Harry Cisse, 17, who was on the way to a friend’s graduation, sighed deeply as the group packed onto the train, leaving little space to move or breathe.

“WELCOME TO NEW YORK!” a woman’s voice boomed in the distance as the train began to roll. She added, as Wembanyama stood in the middle of the car with his head bent: “HOW TALL IS HE?”

Sebastian Cardona, 22, immediately texted and called some friends on FaceTime with his iPhone to let them know he was on the train with Wembanyama.

“Rookie of the year!” Cardona yelled before trying to get Wembanyama to turn around for a photo. Cardona, too, was on his way to see the Yankees. He said he knew Wembanyama was going to throw out the first pitch, but he never expected to see him on the subway.

A few feet away, a woman shouted in French for Wembanyama to turn. He obliged a couple of times and smiled for her photos. Aladji Sacko, 25, a Frenchman who now lives in New York, was standing next to the woman on his way home.
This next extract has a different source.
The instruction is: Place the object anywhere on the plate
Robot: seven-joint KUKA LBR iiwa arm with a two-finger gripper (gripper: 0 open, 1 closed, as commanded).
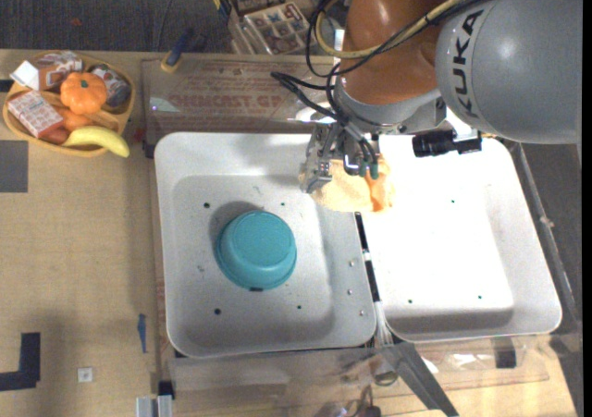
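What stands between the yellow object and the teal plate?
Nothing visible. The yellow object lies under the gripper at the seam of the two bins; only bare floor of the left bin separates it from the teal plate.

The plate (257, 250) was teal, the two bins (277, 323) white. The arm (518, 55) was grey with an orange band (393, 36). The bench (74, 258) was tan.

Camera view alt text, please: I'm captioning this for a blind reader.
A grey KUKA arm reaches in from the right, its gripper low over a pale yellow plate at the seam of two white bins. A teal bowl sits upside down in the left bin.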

“I’ve only seen him on TV,” Sacko said as he grinned. A few minutes later he wove through the crowded car to sneak closer for a photo.
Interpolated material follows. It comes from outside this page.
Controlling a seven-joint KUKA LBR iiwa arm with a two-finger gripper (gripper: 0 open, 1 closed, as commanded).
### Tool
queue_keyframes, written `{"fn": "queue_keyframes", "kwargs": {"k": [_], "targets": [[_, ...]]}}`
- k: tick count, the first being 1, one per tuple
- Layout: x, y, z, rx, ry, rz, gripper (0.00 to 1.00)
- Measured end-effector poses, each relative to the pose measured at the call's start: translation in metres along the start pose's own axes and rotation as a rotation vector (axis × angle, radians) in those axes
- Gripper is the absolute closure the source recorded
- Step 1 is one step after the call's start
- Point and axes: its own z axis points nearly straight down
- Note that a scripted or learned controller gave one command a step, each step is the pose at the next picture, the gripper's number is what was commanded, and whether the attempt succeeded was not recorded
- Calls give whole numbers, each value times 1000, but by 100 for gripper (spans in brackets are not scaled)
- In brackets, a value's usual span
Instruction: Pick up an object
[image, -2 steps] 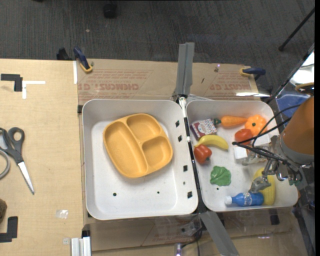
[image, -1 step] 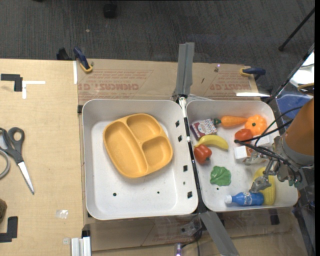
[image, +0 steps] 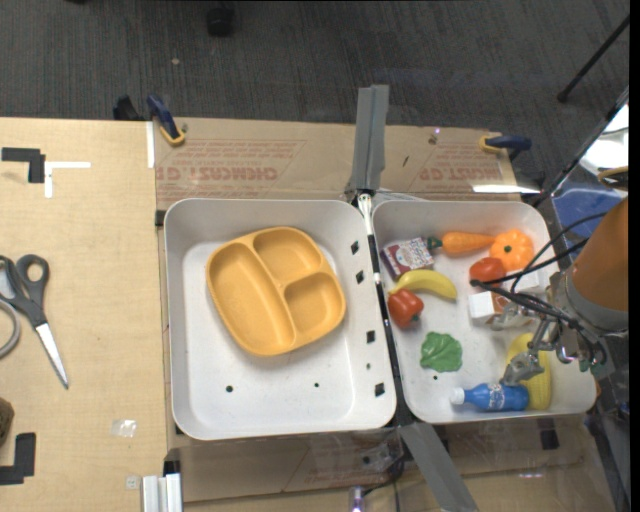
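The right bin (image: 420, 405) holds several toy items. Along its far side lie a carrot (image: 466, 242), an orange pumpkin (image: 514, 248), a red tomato (image: 487, 268) and a snack packet (image: 405, 255). A banana (image: 425, 284), a red pepper (image: 405, 308) and a green leafy piece (image: 441, 352) sit toward the left. A white block (image: 483, 306), a blue bottle (image: 492, 398) and a yellow item (image: 539, 385) are near the right. My gripper (image: 527, 358) hangs low over the yellow item, just above the blue bottle, partly hiding the yellow item.
The left bin (image: 190, 400) holds a yellow divided plate (image: 275, 290). Scissors (image: 38, 315) lie on the wooden bench at far left. The arm's orange band (image: 608, 265) and its cables cross the right bin's right edge.
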Motion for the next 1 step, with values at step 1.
{"fn": "queue_keyframes", "kwargs": {"k": [1], "targets": [[0, -6, 0, 1, 2, 74, 0]]}}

After the first stop, at 125th Street, Wembanyama found a seat. Two seats away, a woman’s headphones flashed colored lights. She closed her eyes and ignored the commotion around her.

Wembanyama smiled as he sat, then spent most of the ride like anyone might — checking his phone, chatting with his companions. He did a short interview with the N.B.A.’s entertainment group, telling them he wished he had a chance to visit more of the city. After Thursday night, Wembanyama is expected to be whisked off to San Antonio.

It took four stops on the D train to go from Columbus Circle to Yankee Stadium. Wembanyama and his court left the train together, ascending a yellow-tiled stairwell into the Bronx. People driving and biking by Wembanyama yelled to get his attention. One person in a car shouted, “Go Spurs!” and Wembanyama smiled to acknowledge the cheer.

Fans waiting in line to enter Yankee Stadium grabbed their cellphones to record Wembanyama as he passed by, chattering excitedly about the N.B.A. draft.

Inside the stadium, Wembanyama spent some time in the dugout with Yankees catcher Jose Trevino, perhaps getting some advice on his impending pitch. Wembanyama fiddled with a baseball that looked like a golf ball in his outsize hands. He left the dugout to sign autographs and pose for pictures with children.

He still had more than an hour before his pitch.

When it was finally time, he clapped as he approached the mound. The crowd, still filling in, cheered to welcome him. Wembanyama wound up and threw the pitch too far outside for Yankees pitcher Clarke Schmidt, stationed behind home plate, to catch it.

Wembanyama shrugged, and then he laughed.